Jobs Drying Up for New Graduates
12 January 2015 at 10:57 am
It is becoming more difficult for new higher education graduates to secure full-time employment while the number that are settling for part-time work is increasing, a new report has revealed.
Graduate Careers Australia’s annual Australian Graduate Survey (AGS) found that 68.1 per cent of bachelor degree graduates were in full-time employment within four months of completing their degree.
The figure represents a 3.2 per cent drop since 2013 and an eight per cent drop since 2012.
The research, which surveyed 59.3 of the 191,000 Australian resident graduates, also found that the number of graduates in part-time employment had increased.
20.3 per cent of those surveyed said they had only secured a part-time or casual position and were still looking for more secure work, an increase of three per cent since 2012.

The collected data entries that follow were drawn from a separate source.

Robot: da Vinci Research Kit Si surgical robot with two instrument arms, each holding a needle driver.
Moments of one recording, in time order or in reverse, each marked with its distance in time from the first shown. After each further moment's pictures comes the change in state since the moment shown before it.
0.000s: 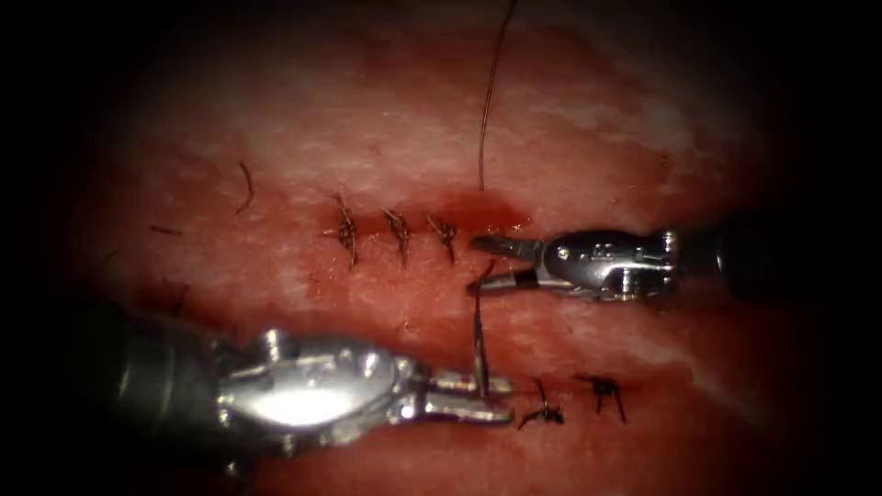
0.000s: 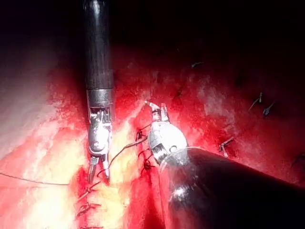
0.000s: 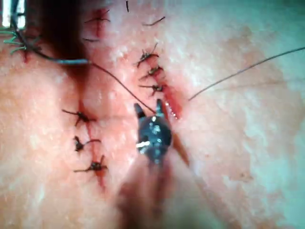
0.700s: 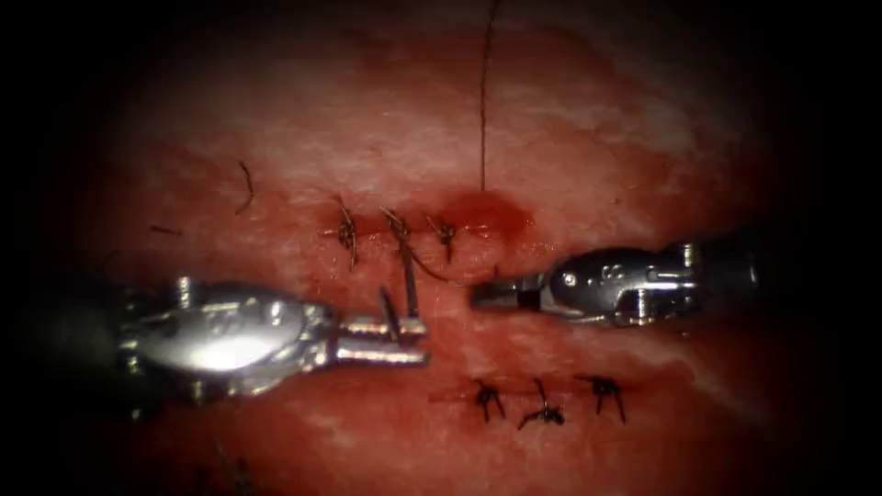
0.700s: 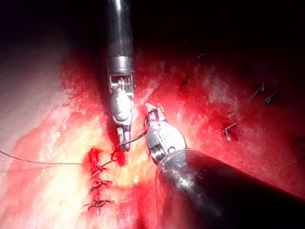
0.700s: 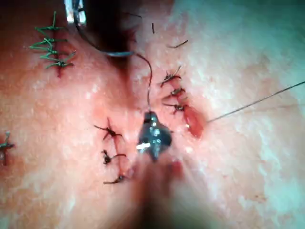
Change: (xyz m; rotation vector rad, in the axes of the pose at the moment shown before) right arm 0.007 -0.005 -0.003 0.096 -0.172 0.064; left arm 0.001 -0.003 -0.006 0.108 -0.001 0.050
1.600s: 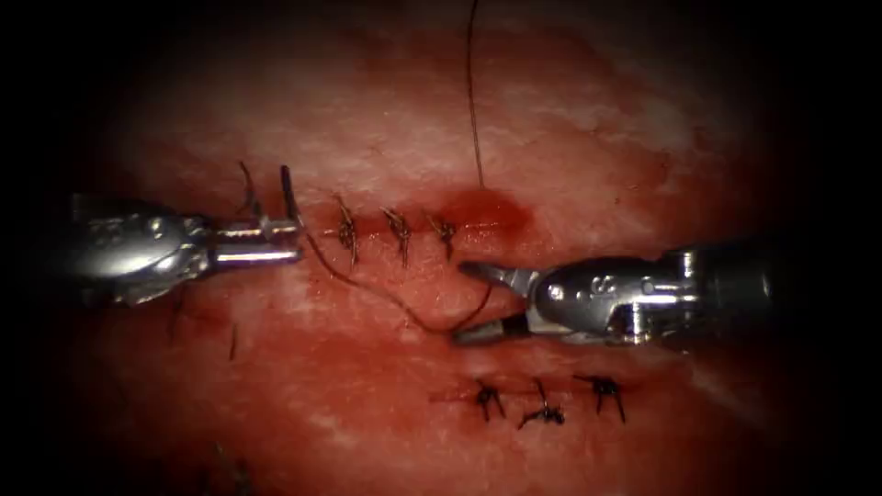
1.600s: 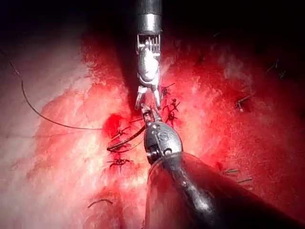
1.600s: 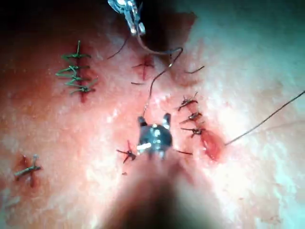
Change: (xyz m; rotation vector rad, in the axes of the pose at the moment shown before) right arm 0.004 -0.002 -0.002 -0.178 0.101 -0.124; left arm 0.000 -0.006 -0.008 0.211 -0.057 0.087
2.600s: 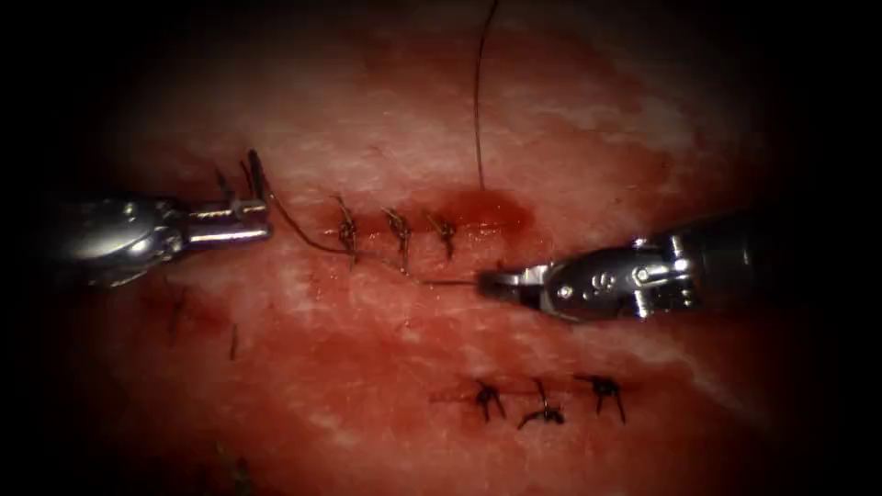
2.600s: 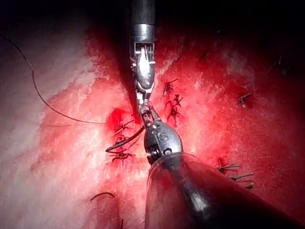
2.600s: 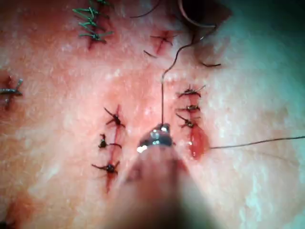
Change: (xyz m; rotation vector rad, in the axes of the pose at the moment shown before) right arm -0.006 0.001 0.002 0.047 -0.197 -0.403; left arm -0.001 -0.001 -0.001 0.036 -0.009 -0.009
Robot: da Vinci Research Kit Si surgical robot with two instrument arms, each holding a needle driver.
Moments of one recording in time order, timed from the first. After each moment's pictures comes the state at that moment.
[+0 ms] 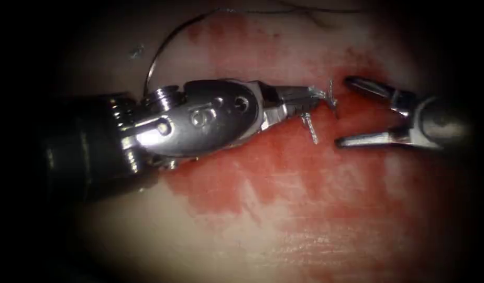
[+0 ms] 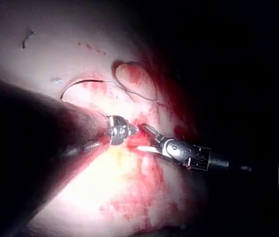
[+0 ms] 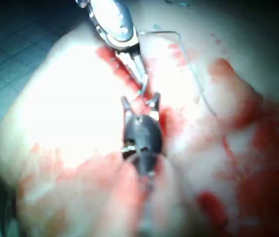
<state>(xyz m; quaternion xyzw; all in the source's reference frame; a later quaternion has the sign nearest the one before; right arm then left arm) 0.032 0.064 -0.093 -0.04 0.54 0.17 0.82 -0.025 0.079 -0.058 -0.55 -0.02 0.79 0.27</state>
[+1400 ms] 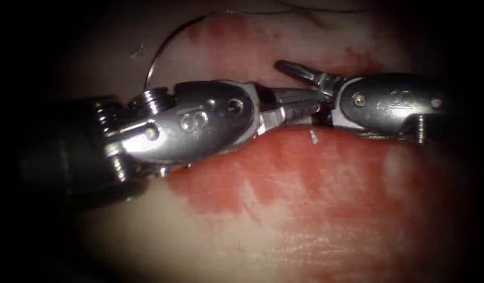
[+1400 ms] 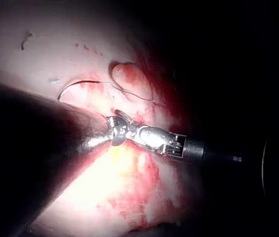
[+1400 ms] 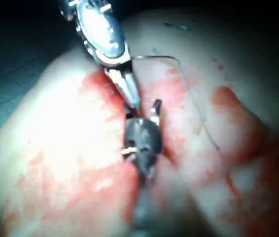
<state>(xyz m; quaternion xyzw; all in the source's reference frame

11.6 per cent had not found employment at all and were still looking for fulltime employment at the time of the survey, up from 10.6 per cent in 2013 and 8.6 per cent in 2012.
“These figures indicate that the labour market prospects of new bachelor degree graduates, which fell in the 2009 AGS as a result of the global financial crisis and did not change
notably between 2010 and 2012 before falling again in 2013, have again fallen,” the report said.
“The proportion of graduates continuing in further full-time study in 2014 was 20.8 per cent, unchanged from 2013. Historically, between 1/5 and 1/4 of respondents elect to continue in further full-time study.
“Of those graduates available for full-time employment, females were more likely than males (68.5 and 67.6 per cent respectively) to have found a full-time position by the time of the survey.”
The report said that higher education still appeared to open more doors for young people hoping to enter the workforce.
“However, GCA’s Beyond Graduation Survey (BGS) indicates that the middle- and longer-term outlook is very positive, with the employment figures for 2010 graduates growing by 14 percentage points three years later,” the report said.
“Bachelor degree graduates in the wider Australian workforce (aged 15-74) had (at the time of the survey) an unemployment rate of just 3.2 per cent compared with an overall rate of 5.8 per cent and 8.2 per cent for those with no post-school qualifications.”
The report also found that female graduates that were able to find work were likely to start on a lower wage than their male counterparts.
“The 2014 median annual starting salary for Australian resident new bachelor degree graduates aged less than 25 and in their first full-time employment in Australia (was) $52,500, essentially unchanged from $52,450 in 2013 and $52,000 in 2012,” the report said.
“This was 74.0 per cent of the annual rate of male average weekly earnings (MAWE, $70,959) at the time of the AGS.
“In dollar terms, the 2014 median starting salary for all graduates rose by just $50 (or 0.1 per cent) from $52,450 while the MAWE figure rose from $70,548 to $70,959 (or by 0.6 per cent) over the same period.
“In 2014, new male graduates earned a median salary of $55,000, while new female graduates started work on a median salary of $52,000.”
The report said that an analysis of surveys undertaken over previous years suggested that “much of the earnings gap between new male and female graduates was determined largely by field of education choices often made prior to university enrolment”.
“The analysis suggested that when the field of education, personal, enrolment and occupational characteristics of male and female graduates were taken into account, overall males’ starting salaries were 4.4 per cent higher than those for females,” the report said.
“It highlighted the overall wage gap favouring males as being due, in part, to an over-representation of males in fields of education that typically had higher starting salaries,
such as Engineering. Alternatively, females outnumbered males when it came to Humanities, which was ranked at the lower end of the salary distribution.”